» Exercise brief: Report all lines of the data below that hold the word "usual".

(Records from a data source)
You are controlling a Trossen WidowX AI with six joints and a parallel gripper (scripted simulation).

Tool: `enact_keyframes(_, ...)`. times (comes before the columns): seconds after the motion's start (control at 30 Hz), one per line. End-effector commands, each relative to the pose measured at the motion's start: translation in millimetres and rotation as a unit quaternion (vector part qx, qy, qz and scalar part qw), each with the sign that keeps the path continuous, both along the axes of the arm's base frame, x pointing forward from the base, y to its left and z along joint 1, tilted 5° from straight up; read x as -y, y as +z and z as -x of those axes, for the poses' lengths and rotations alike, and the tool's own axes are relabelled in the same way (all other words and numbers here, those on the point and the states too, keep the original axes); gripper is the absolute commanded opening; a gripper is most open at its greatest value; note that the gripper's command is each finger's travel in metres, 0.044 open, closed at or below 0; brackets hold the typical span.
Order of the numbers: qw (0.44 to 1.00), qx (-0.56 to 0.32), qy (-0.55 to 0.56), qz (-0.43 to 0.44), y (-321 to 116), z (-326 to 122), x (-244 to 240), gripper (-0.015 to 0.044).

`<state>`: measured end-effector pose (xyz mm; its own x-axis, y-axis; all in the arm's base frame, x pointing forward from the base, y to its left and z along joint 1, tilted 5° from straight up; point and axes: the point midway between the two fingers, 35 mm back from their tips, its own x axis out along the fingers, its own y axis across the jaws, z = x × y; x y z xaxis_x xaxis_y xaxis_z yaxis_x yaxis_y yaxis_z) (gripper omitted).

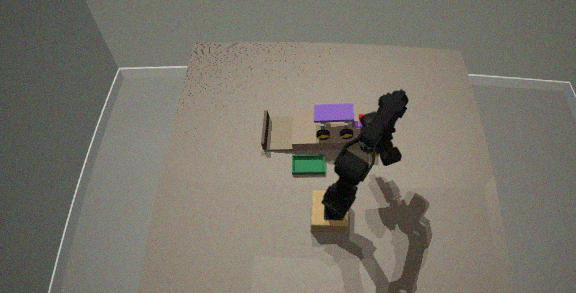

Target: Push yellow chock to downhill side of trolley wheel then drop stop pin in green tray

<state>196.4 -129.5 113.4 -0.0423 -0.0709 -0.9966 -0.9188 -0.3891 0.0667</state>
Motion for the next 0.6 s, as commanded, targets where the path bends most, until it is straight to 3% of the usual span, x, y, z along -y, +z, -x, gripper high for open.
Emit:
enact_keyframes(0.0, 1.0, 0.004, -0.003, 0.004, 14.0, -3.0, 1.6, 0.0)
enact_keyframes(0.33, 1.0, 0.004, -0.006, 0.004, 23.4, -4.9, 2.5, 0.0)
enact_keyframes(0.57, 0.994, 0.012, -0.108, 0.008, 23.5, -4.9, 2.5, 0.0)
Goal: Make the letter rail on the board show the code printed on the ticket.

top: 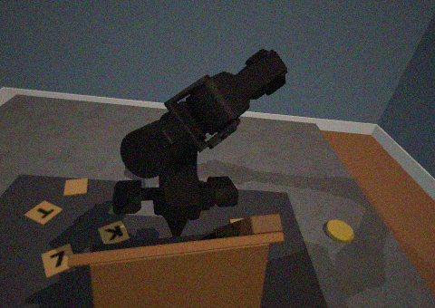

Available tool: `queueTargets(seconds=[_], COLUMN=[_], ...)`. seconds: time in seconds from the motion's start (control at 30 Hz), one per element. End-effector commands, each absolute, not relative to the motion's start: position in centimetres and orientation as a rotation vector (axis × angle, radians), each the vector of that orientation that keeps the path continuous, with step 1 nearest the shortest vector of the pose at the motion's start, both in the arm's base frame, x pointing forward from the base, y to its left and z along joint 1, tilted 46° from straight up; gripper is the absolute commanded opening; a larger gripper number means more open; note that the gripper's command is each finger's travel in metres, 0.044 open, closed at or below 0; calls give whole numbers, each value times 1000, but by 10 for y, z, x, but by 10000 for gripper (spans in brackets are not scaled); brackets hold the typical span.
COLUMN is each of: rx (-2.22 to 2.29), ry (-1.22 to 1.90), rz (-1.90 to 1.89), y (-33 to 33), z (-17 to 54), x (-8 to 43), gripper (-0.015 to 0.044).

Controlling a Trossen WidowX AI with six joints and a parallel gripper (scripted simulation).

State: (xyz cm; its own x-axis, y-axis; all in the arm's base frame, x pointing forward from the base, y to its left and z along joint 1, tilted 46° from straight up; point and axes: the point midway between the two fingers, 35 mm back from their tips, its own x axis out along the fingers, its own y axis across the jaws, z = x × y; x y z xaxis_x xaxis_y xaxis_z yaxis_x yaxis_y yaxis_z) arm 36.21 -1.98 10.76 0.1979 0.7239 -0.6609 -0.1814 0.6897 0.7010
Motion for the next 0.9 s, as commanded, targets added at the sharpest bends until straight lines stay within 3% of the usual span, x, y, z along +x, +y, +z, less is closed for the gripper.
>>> queueTargets(seconds=[0.0, 0.57, 0.87], rx=[542, 542, 188], ry=[1213, 1215, 814], rz=[684, 684, 880], y=[-22, -33, -78], z=[110, 116, 127], x=[358, 340, 299], gripper=[0, 0, 236])
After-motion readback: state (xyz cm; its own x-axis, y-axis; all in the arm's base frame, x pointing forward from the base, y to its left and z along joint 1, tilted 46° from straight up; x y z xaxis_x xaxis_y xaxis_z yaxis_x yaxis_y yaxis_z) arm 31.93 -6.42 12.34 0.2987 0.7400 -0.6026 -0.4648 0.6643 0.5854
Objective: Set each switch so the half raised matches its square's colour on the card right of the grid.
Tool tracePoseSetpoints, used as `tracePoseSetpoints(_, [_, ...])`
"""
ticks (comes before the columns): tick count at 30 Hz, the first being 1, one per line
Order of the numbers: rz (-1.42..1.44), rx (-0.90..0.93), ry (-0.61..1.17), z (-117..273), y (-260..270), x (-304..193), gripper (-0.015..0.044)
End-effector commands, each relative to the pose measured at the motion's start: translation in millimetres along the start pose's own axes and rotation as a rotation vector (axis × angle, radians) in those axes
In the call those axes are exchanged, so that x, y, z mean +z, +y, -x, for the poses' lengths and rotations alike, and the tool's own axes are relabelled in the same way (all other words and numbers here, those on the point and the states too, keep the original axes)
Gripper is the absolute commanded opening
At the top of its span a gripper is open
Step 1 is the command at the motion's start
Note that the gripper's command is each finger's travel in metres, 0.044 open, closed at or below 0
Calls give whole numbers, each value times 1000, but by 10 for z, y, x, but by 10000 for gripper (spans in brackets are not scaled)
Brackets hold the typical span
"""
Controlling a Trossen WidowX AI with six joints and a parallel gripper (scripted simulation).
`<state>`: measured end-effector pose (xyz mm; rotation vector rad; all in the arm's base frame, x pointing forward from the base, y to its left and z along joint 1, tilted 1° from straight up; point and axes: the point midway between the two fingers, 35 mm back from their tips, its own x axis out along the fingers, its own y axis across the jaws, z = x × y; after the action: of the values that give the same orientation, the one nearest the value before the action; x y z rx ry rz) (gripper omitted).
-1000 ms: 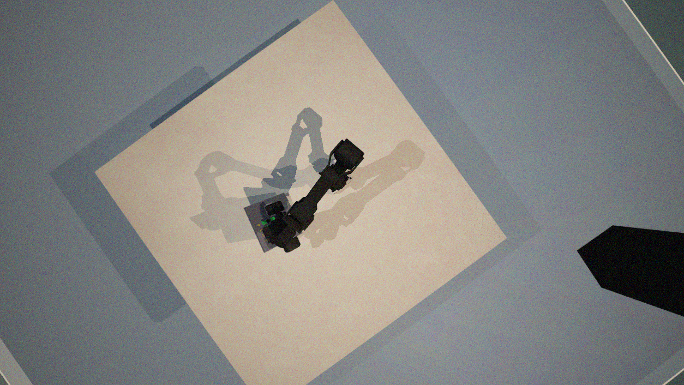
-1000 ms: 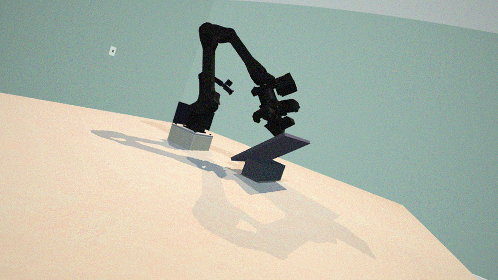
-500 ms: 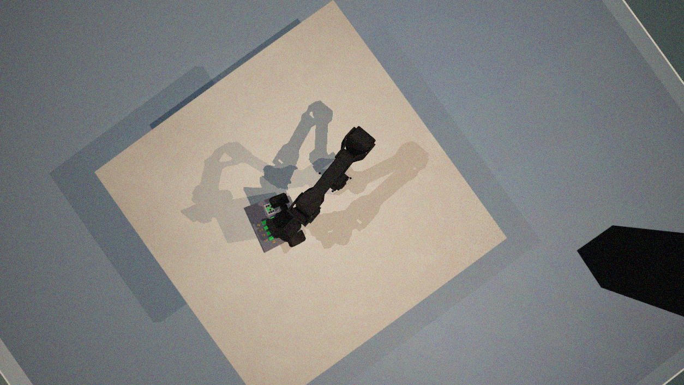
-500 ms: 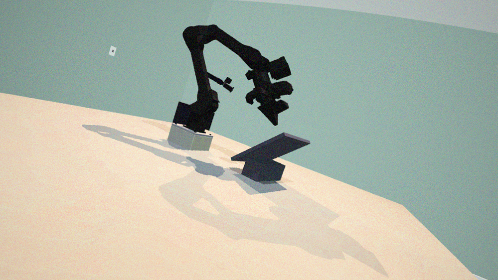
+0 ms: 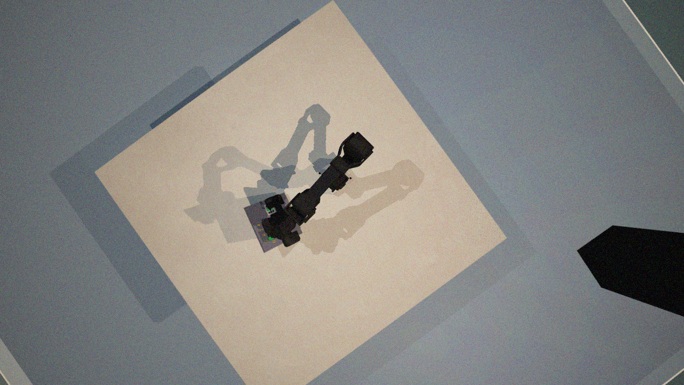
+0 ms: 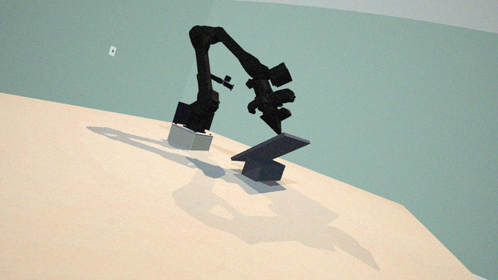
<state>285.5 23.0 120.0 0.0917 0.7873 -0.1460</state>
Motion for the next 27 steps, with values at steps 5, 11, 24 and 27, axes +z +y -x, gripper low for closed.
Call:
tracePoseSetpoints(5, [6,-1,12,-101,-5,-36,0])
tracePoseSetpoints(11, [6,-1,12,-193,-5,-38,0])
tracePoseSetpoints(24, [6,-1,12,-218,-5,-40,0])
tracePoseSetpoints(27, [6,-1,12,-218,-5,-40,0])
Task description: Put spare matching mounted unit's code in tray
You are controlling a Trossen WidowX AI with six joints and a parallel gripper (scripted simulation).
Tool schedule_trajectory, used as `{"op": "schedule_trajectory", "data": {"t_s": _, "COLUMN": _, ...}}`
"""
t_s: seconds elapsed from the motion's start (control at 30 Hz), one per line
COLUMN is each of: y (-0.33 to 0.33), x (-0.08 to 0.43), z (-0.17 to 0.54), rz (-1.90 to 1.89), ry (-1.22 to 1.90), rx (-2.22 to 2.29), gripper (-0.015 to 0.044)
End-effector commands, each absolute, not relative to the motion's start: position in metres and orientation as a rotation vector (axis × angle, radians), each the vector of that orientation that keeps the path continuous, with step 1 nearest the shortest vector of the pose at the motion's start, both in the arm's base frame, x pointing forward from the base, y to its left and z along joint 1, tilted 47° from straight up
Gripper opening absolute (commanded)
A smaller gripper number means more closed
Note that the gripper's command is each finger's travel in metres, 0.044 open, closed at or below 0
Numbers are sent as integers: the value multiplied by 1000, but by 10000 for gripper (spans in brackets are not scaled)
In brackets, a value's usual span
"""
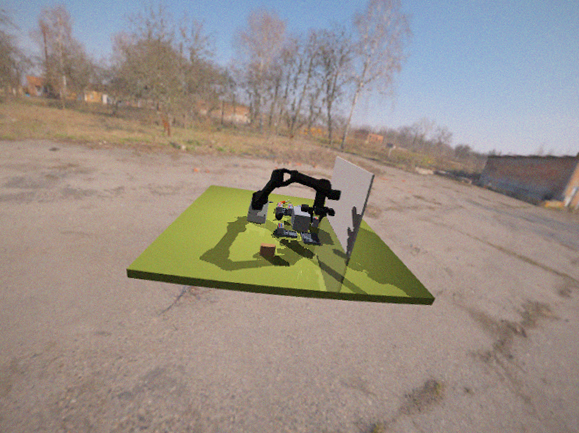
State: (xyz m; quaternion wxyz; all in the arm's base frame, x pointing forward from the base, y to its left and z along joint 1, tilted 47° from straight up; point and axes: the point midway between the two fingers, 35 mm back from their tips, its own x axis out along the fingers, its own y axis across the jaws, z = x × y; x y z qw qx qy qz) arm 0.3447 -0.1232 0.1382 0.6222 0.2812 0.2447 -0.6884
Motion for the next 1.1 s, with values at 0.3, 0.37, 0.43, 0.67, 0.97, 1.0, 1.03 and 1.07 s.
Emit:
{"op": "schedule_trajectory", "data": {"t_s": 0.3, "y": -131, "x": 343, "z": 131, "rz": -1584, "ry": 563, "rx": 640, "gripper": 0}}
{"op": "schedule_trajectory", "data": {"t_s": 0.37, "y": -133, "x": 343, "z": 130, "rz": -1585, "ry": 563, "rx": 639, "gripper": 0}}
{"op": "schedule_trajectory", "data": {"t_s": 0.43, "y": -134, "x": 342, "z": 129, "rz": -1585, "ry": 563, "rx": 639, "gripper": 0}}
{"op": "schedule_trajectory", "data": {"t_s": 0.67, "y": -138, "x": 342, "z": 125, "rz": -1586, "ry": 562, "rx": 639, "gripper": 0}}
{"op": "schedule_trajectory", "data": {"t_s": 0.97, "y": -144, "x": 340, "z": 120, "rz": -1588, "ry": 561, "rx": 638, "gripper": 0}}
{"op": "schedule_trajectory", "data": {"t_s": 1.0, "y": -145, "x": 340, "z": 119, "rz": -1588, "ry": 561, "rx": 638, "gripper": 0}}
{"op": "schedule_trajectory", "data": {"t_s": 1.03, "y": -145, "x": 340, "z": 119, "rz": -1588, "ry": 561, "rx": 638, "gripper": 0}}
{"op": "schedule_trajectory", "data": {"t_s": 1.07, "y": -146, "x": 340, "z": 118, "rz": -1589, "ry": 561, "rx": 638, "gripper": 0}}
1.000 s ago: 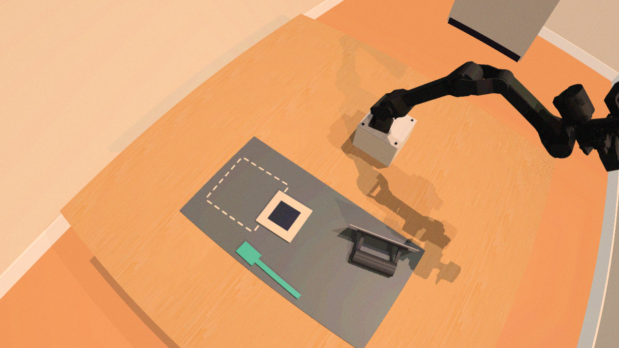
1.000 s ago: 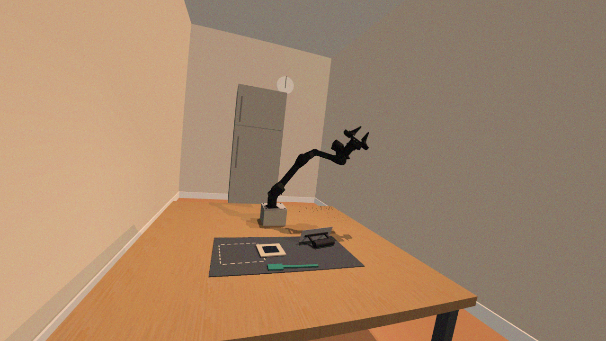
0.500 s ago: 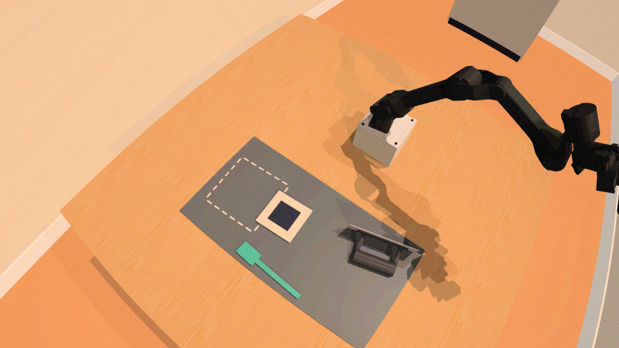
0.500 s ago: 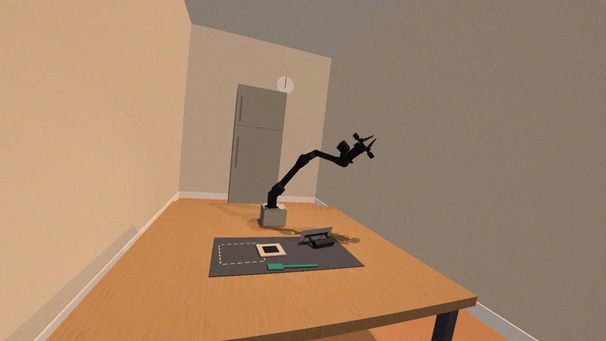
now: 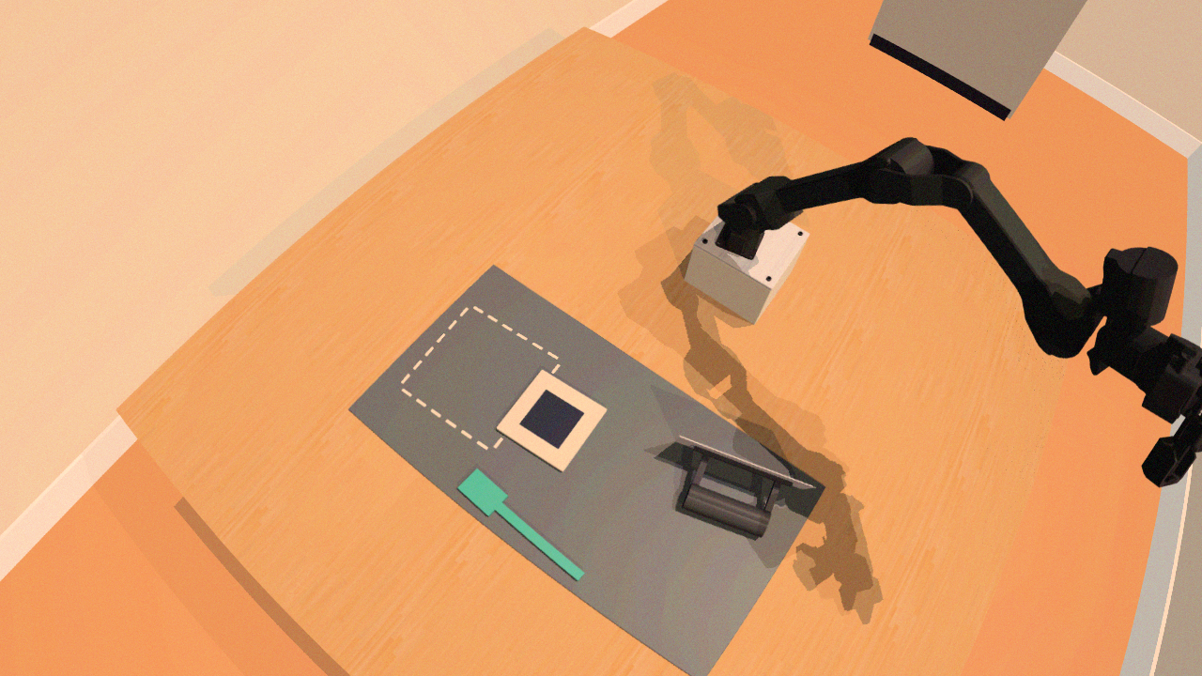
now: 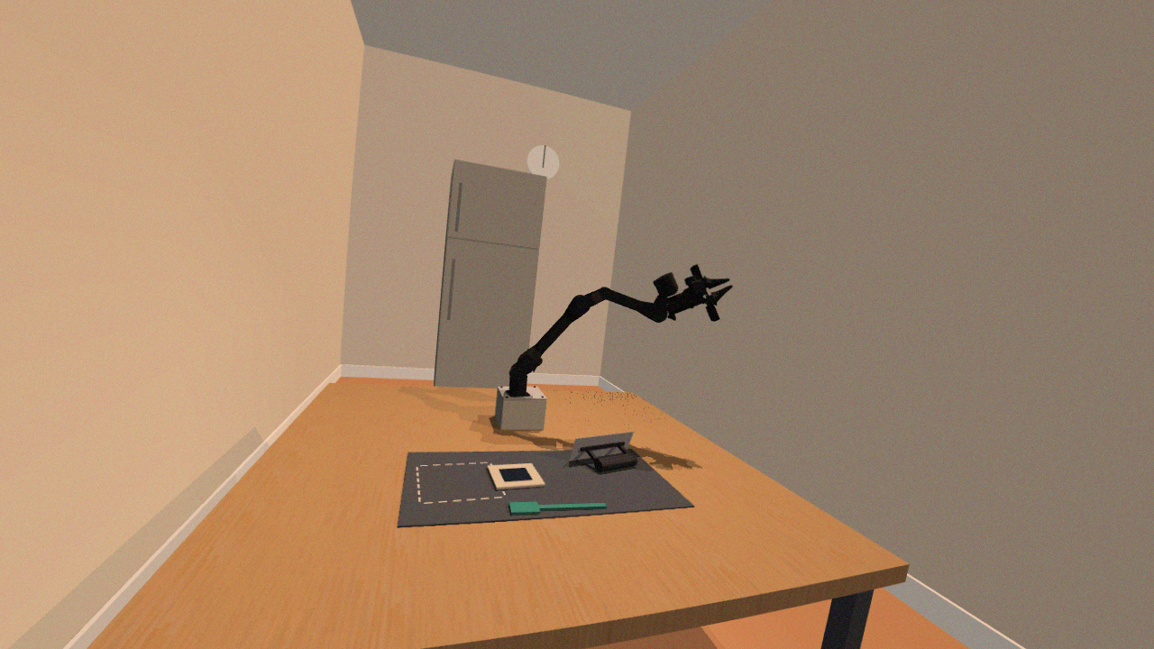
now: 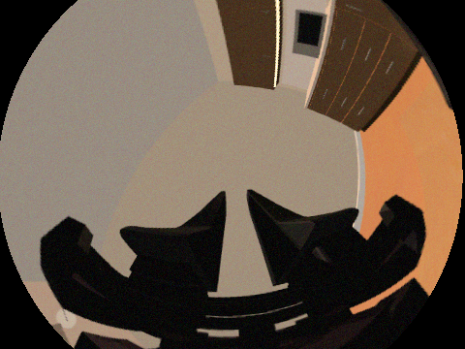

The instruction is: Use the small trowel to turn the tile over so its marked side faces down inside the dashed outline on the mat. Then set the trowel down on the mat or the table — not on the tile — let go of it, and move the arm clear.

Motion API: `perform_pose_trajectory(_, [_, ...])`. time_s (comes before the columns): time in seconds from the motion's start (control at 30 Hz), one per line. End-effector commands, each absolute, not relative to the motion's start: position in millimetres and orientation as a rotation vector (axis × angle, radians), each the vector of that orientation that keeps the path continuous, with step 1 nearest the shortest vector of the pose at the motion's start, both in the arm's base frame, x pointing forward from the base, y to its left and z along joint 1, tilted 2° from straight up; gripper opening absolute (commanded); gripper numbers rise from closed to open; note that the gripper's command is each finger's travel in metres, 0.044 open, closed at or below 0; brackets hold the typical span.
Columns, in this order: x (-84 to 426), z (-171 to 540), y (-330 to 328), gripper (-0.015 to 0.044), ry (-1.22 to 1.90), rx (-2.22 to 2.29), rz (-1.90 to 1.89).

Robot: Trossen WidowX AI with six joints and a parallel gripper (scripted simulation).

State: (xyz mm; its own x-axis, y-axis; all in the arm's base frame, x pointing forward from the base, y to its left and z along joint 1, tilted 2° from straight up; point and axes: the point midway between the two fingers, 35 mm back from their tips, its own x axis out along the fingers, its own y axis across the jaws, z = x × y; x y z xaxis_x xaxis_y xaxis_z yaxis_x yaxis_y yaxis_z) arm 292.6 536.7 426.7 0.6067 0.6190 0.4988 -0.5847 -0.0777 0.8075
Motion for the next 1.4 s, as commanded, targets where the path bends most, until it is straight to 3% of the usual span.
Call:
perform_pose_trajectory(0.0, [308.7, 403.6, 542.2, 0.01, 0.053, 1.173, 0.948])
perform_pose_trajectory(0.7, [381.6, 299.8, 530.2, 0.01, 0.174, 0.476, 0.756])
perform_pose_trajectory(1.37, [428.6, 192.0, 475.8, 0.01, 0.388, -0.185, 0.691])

» Response to the exercise:
Motion for the next 0.6 s, as commanded, targets where the path bends most, until it is straight to 3% of the usual span, x, y, z along -y, +z, -x, gripper high for open.
Motion for the next 0.9 s, as commanded, targets added at the sharpest bends until straight lines stay within 3% of the usual span, x, y, z along +x, +y, +z, less is closed for the gripper.
In brackets, a value's usual span
Motion for the next 1.4 s, as commanded, targets where the path bends most, until it is straight to 3% of the usual span.

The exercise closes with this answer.